**TASK TO CARRY OUT**
From the data below, copy each line that includes the word "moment".

--- START ---

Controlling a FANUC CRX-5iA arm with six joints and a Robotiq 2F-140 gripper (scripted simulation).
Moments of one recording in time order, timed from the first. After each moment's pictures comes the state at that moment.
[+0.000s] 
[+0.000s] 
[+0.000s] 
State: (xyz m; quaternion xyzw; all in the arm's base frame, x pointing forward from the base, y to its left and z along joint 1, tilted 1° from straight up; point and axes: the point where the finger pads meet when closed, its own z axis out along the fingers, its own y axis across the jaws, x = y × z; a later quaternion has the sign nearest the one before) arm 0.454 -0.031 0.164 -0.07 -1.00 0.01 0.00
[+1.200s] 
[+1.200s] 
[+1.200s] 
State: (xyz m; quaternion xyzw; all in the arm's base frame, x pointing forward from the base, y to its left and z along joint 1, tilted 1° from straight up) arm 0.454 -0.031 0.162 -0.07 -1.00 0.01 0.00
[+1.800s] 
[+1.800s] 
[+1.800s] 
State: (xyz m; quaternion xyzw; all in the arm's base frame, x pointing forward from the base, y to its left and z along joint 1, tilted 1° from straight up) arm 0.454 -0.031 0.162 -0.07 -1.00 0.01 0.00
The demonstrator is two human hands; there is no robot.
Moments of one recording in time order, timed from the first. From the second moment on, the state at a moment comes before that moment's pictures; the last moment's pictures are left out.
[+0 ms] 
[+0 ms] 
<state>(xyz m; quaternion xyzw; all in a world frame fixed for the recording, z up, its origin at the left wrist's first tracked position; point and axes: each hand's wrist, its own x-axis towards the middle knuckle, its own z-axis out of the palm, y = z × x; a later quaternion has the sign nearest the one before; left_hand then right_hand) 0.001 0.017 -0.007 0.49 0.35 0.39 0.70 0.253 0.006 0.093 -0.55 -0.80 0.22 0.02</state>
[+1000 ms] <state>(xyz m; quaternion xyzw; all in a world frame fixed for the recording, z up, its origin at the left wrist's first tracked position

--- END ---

**RESPONSE BELOW**
Moments of one recording in time order, timed from the first. After each moment's pictures comes the state at that moment.
Moments of one recording in time order, timed from the first. From the second moment on, the state at a moment comes before that moment's pictures; the last moment's pictures are left out.

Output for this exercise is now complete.